We study the Tseng-type algorithm for finding a solution to monotone inclusion problem involving a sum of maximal monotone and a Lipschitz continuous monotone mapping in 2-uniformly convex Banach space which is also uniformly smooth. We prove both weak and strong convergence of sequences of iterates to the solution of the inclusion problem under some appropriate conditions. Many results on monotone inclusion problems with single maximal monotone operator can be considered as special cases of the problem studied in this paper. As far as we know, this is the first time an inclusion problem involving sum of maximal monotone and Lipschitz continuous monotone operators will be studied in Banach spaces. Therefore, the results of this paper open up many forthcoming results regarding the inclusion problem studied in this paper. Our next project involves the following.

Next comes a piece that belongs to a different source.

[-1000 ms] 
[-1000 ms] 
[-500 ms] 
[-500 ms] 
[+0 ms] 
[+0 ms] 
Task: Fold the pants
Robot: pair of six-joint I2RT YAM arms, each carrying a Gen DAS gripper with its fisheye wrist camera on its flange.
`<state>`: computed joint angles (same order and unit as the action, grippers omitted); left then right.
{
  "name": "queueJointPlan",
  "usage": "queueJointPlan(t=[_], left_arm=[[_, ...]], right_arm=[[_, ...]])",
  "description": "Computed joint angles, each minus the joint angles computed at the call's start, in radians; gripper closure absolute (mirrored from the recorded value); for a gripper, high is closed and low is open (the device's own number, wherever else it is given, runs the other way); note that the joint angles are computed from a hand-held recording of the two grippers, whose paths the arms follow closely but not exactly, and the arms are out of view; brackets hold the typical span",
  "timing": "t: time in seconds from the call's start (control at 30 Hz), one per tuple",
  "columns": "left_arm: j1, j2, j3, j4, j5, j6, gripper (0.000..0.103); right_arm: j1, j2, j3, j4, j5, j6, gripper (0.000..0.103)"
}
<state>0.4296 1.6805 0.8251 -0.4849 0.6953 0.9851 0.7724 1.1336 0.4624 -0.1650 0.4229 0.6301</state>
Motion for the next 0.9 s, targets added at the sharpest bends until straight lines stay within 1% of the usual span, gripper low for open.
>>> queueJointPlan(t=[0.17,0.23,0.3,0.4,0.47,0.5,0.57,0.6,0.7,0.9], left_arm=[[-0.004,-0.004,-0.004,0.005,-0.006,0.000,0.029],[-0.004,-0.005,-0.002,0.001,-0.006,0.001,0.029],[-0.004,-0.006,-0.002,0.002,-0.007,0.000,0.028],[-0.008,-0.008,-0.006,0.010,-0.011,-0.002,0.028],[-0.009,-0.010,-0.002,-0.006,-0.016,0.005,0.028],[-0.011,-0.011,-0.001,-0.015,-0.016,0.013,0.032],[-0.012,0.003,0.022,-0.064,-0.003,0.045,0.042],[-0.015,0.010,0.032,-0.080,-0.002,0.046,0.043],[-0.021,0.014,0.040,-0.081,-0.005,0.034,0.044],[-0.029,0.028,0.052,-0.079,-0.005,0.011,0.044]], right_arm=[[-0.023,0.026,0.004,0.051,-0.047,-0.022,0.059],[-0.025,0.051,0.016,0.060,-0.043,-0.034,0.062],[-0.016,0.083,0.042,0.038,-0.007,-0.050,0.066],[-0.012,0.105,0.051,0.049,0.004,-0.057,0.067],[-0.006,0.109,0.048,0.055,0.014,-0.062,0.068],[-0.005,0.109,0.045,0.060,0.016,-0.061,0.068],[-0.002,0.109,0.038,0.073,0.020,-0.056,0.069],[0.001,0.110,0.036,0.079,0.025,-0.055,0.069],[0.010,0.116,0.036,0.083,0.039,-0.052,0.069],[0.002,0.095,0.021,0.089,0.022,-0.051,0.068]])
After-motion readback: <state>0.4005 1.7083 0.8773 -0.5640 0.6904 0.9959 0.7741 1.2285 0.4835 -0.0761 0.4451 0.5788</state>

  • The results in this paper exclude \(L_p\) spaces with \(p > 2\). Therefore, extension of the results in this paper to a more general reflexive Banach space will be desired.

  • How to effectively compute the duality mapping J and the resolvent of maximal monotone mapping B during implementations of our proposed algorithms will be considered further.

  • The numerical implementations of problem (1) arising from signal processing, image reconstruction, etc will be studied;

  • Other ways of implementation of the step-sizes \(\lambda _n\) to give faster convergence of the proposed methods in this paper will be given.